__The data__

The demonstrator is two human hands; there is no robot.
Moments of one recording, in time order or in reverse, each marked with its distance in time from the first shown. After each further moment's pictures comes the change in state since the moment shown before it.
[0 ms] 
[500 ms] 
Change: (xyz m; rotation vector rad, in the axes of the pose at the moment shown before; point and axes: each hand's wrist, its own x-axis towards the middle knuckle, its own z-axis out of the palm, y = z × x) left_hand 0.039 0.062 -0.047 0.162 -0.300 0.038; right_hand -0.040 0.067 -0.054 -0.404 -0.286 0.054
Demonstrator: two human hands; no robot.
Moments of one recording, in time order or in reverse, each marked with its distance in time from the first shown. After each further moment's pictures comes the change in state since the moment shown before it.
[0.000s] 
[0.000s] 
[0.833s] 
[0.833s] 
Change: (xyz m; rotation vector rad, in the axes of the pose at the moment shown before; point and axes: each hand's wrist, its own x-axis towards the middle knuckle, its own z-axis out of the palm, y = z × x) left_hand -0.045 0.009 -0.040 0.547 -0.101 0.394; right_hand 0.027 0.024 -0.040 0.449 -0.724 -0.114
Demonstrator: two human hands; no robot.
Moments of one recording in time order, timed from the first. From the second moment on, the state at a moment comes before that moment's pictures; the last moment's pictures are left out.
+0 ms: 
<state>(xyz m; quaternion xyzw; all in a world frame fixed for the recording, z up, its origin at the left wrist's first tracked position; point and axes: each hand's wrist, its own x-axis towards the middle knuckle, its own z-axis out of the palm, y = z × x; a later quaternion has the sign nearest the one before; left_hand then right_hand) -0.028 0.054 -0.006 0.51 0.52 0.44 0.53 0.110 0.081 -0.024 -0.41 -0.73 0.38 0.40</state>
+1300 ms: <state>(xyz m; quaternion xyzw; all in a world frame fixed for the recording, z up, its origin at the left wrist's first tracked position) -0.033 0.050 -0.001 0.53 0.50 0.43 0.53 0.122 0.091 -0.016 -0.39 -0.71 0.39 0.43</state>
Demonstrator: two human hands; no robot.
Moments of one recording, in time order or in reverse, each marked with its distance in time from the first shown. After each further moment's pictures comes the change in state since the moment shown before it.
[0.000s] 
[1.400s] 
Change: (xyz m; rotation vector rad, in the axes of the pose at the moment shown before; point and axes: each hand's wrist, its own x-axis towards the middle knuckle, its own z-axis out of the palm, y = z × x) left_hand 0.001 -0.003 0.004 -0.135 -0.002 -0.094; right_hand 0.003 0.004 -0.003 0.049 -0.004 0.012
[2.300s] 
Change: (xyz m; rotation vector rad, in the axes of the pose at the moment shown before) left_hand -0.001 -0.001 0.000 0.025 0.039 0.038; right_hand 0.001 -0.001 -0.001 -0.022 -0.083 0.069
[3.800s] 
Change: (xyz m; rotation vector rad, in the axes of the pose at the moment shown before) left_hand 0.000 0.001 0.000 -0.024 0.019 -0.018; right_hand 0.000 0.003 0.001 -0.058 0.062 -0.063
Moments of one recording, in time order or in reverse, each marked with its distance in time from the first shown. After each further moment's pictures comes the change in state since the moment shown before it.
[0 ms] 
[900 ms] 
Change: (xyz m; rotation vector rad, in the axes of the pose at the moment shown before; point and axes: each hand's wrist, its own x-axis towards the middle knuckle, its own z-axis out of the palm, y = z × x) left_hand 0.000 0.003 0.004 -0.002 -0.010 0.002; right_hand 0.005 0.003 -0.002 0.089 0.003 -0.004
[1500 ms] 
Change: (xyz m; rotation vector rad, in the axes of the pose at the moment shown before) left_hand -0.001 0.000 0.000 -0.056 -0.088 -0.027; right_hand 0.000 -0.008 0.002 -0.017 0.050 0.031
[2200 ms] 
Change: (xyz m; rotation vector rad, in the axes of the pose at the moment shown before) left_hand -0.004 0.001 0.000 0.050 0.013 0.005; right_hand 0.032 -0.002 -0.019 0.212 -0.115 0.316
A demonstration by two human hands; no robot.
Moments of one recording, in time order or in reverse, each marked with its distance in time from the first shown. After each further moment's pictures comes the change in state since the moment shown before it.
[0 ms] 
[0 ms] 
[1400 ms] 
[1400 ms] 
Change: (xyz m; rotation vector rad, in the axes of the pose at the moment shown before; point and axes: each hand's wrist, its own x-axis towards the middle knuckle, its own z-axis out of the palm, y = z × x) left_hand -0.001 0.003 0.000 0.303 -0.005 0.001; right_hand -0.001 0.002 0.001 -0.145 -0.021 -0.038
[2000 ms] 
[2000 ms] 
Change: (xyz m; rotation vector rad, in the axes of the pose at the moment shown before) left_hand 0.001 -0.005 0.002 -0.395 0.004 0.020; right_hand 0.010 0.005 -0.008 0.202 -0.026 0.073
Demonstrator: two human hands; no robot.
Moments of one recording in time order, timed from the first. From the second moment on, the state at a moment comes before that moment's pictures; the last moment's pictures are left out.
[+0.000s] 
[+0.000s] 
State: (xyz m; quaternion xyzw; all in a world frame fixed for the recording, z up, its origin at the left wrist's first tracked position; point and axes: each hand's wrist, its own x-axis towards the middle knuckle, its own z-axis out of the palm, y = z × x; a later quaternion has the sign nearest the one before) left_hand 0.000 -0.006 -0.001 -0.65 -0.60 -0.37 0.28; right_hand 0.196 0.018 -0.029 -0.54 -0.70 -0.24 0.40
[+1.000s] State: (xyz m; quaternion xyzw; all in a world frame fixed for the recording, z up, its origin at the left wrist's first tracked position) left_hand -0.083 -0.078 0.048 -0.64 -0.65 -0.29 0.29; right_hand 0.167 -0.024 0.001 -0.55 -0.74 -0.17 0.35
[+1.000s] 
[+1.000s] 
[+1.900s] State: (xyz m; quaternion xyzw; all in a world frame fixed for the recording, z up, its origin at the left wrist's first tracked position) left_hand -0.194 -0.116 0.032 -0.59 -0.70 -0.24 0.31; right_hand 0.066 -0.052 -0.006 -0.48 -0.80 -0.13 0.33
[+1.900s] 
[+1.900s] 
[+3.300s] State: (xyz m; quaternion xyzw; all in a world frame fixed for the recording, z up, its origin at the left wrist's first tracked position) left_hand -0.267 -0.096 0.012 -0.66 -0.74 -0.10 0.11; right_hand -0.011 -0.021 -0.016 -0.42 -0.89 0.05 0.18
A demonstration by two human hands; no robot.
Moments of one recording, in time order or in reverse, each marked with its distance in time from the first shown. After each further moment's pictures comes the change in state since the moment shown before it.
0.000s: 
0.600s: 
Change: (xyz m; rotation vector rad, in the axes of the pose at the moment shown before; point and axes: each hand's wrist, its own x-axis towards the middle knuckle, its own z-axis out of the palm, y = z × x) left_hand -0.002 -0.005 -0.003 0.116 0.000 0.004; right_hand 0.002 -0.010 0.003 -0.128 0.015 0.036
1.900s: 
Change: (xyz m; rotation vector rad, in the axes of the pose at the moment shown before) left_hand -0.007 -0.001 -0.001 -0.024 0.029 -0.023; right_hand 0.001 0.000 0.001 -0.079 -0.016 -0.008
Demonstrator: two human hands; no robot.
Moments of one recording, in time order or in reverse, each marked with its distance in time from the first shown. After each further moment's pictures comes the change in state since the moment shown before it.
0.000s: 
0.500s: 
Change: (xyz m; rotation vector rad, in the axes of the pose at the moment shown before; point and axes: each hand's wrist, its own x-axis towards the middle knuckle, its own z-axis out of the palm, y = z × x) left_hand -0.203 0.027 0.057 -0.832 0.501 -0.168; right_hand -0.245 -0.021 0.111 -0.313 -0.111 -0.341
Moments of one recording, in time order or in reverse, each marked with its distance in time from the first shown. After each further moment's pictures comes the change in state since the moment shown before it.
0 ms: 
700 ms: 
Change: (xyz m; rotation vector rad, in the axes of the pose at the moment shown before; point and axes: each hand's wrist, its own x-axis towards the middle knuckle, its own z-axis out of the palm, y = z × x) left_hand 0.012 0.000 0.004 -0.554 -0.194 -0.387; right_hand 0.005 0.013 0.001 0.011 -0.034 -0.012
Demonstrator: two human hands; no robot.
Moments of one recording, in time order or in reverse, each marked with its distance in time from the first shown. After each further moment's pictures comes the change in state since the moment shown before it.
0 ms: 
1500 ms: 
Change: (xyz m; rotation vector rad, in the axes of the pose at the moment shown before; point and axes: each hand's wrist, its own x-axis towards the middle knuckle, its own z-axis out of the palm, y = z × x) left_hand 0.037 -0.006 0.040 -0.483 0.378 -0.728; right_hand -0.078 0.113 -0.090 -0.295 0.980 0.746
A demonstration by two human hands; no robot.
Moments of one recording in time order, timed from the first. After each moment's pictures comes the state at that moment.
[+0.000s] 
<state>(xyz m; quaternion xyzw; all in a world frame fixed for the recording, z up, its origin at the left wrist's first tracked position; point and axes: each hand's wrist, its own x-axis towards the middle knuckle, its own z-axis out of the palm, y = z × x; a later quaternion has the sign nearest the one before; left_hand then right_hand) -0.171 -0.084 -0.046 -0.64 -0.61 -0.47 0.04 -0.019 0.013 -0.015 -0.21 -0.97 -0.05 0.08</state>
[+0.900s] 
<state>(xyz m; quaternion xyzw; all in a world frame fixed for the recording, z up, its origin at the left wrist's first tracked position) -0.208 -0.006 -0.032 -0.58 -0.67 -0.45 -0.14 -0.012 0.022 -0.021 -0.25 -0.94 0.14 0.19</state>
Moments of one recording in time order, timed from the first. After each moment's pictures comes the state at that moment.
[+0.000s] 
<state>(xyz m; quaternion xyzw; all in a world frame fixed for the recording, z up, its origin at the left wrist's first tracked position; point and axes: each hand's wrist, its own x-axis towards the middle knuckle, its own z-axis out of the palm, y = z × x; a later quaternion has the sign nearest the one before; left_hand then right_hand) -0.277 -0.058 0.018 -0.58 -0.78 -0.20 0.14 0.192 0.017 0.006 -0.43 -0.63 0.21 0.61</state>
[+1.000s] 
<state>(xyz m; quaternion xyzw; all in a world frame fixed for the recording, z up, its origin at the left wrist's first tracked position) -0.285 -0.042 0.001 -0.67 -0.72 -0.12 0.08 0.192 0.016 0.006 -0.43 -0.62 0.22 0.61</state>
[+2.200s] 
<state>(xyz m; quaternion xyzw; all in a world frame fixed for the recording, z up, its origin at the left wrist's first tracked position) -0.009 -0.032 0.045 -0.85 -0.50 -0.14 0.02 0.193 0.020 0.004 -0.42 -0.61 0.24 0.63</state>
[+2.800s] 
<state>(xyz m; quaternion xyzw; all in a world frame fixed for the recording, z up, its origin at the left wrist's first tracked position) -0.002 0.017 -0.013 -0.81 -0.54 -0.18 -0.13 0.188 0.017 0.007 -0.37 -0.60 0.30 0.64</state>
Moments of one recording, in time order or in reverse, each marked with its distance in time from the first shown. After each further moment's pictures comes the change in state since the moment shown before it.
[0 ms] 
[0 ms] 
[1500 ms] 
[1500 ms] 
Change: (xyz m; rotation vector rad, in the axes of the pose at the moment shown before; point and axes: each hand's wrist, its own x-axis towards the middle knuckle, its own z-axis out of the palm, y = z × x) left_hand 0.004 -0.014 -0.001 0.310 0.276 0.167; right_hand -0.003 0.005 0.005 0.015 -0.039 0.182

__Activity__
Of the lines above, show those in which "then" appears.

__Exercise solution__
<state>(xyz m; quaternion xyzw; all in a world frame fixed for the recording, z up, its origin at the left wrist's first tracked position; point and axes: each hand's wrist, its own x-axis towards the middle knuckle, its own z-axis out of the palm, y = z × x; a later quaternion has the sign nearest the one before; left_hand then right_hand) -0.028 0.054 -0.006 0.51 0.52 0.44 0.53 0.110 0.081 -0.024 -0.41 -0.73 0.38 0.40</state>
<state>(xyz m; quaternion xyzw; all in a world frame fixed for the recording, z up, its origin at the left wrist's first tracked position; point and axes: each hand's wrist, its own x-axis towards the middle knuckle, its own z-axis out of the palm, y = z × x; a later quaternion has the sign nearest the one before; left_hand then right_hand) -0.171 -0.084 -0.046 -0.64 -0.61 -0.47 0.04 -0.019 0.013 -0.015 -0.21 -0.97 -0.05 0.08</state>
<state>(xyz m; quaternion xyzw; all in a world frame fixed for the recording, z up, its origin at the left wrist's first tracked position; point and axes: each hand's wrist, its own x-axis towards the middle knuckle, its own z-axis out of the palm, y = z × x; a later quaternion has the sign nearest the one before; left_hand then right_hand) -0.277 -0.058 0.018 -0.58 -0.78 -0.20 0.14 0.192 0.017 0.006 -0.43 -0.63 0.21 0.61</state>

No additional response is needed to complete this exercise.